ルイスは慌てることはなく、どこか余裕気な表情にも見えた。
「そうか、ちなみにここまでが海底の国の重鎮と打ち合わせをした内容になる。しかし、僕はこれでは不十分だと考えているんだ」
「……はい?」
外務大臣はわかりやすく「何の話だ」と怪訝そうな顔をする。
俺たちも「何が始まるの?」と不安な顔になってしまう。こっそりと三人で視線を合わせるが誰もこの先の展開をしらない。
「種族も住まう場所もまるで違う。このまま同盟を進めても文化の差で軋轢を生んでしまう。そこでだ、海と陸の間に異文化交流センターを設立したい。海に行く人間、陸に来る人魚が必ずそこで互いの文化を学ぶんだ。服など必要な日用品を買えるように店も募るため賃料で金も集められる予定だから授業料は基本無料だ。文化を教えるだけであれば経済的に困っている子供が教鞭をとってもいい、身体が不自由な人間を雇ってもいい。翌年から国の事業にし、新しく雇用が生まれる場所にしたい」
ルイスが考えていたのはこれだったのか。文化の差という大きな問題を解決しつつ、新しい雇用、しかも通常の仕事はしにくい人間を雇うことができる。
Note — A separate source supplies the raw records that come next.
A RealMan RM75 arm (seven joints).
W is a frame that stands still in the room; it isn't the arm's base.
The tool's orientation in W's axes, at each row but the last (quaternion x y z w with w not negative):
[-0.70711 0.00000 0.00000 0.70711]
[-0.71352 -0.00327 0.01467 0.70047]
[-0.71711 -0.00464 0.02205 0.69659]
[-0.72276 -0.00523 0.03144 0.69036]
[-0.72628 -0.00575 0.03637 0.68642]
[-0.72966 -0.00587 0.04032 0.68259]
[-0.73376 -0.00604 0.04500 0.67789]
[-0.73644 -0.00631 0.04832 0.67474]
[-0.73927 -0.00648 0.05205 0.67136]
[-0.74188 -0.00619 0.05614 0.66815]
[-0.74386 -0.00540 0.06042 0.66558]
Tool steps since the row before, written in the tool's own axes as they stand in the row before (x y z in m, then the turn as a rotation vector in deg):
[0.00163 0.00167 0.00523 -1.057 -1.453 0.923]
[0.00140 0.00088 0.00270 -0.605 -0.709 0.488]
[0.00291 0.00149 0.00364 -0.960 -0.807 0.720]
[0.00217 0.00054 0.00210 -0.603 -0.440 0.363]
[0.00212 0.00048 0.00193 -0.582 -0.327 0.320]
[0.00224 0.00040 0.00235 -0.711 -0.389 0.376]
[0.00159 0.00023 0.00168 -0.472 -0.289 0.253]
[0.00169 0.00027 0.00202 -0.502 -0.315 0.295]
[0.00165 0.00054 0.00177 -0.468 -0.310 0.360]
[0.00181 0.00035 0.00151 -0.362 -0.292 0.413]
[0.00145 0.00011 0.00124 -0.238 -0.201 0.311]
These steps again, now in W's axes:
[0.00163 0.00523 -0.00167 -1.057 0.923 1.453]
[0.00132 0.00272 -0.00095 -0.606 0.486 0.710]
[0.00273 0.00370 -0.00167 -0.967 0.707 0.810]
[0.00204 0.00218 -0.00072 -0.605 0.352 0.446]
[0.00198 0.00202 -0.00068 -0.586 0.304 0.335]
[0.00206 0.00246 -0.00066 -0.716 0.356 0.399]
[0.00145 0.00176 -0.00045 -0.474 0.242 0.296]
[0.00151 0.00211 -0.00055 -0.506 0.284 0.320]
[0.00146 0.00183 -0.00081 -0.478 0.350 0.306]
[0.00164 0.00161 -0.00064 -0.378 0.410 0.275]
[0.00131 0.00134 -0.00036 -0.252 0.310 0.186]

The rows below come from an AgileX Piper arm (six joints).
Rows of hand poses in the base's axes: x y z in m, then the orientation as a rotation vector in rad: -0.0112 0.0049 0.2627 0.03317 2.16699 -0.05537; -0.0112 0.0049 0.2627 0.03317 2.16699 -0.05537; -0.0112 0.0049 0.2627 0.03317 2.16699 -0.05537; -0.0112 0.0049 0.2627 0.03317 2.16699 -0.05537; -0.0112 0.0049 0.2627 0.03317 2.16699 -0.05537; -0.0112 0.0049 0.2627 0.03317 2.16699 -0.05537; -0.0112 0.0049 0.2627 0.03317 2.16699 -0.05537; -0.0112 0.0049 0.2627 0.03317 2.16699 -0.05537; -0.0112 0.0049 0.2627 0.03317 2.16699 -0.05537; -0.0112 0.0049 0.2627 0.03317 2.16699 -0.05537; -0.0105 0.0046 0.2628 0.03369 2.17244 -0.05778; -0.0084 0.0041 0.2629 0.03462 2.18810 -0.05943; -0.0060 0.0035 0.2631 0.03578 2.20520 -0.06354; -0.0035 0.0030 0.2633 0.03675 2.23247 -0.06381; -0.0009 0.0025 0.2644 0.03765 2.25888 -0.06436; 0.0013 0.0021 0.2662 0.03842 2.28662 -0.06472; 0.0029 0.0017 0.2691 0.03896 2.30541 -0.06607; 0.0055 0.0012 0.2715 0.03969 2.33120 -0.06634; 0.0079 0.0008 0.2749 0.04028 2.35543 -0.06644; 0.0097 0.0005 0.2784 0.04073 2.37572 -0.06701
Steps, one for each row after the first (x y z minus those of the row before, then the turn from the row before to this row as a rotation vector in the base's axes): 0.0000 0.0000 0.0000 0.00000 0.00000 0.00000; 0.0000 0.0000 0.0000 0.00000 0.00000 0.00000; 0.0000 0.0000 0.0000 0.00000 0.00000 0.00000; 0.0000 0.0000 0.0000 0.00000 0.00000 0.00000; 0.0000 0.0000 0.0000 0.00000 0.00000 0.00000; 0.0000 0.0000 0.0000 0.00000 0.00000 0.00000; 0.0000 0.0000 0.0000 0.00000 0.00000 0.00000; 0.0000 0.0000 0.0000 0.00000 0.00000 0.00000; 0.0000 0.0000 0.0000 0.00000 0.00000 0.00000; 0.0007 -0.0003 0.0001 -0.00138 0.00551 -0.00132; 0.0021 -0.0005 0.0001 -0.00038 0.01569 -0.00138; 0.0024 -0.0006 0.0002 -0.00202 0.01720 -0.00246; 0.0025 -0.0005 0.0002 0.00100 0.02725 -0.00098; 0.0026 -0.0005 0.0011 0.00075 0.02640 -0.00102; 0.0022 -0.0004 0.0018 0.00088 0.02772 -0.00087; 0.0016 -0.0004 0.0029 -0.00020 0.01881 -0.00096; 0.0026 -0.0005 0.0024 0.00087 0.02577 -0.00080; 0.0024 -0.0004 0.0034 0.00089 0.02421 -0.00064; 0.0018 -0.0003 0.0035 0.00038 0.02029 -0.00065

思いつかなかったことが悔しいと思っている自分に少し苦笑いを浮かべてしまう。
「センター設立の予算はどう捻出するのですか?」
即座に問題を上げるがそれもルイスは予定内容だと先ほど官僚から受け取った資料を財務大臣に手渡す。
「僕の個人予算が今までの分積もり積もっているからね。初期費用にはそれを使うつもりだ。今日、調べてもらってね、このくらいはある。計算上は余るから、もし予定外の出費があっても何とかなる。後、センター設立の場所もここが空いている」
「あぁ、あの国王陛下が『早く使ってね、ねぇ、お願いだから』と泣きついていた予算ですか」
何だそれ。どれだけ使わなければ国王陛下が泣きつくのだろうか。メディーナちゃんに出会う前のルイスは物欲すらなかったのか、メディーナちゃんと出会わなかった未来を想像して寒気がしてしまう。
「今まで欲しいものがなかったからね。僕が初めて自ら進めている議案だから使うにも記念で丁度いいと思ったんだ」
もしかして「婚約記念」だろうか。薄っすらメディーナちゃんへのプレゼントではと思うがそんなものは無視だ、無視。
「貿易、観光、そして国家事業での雇用。しかも同盟に合わせた……素晴らしいですね、それでしたら私も快く賛成できます」
ルイスだけでなく、財務大臣も晴れやかな顔をしている。
これで二人目の賛成を得られた。この流れにのって内務大臣と軍務大臣との約束も取り付けた。同時に可決の希望が見えてきたので議会への提案書の作成にも取り掛かる。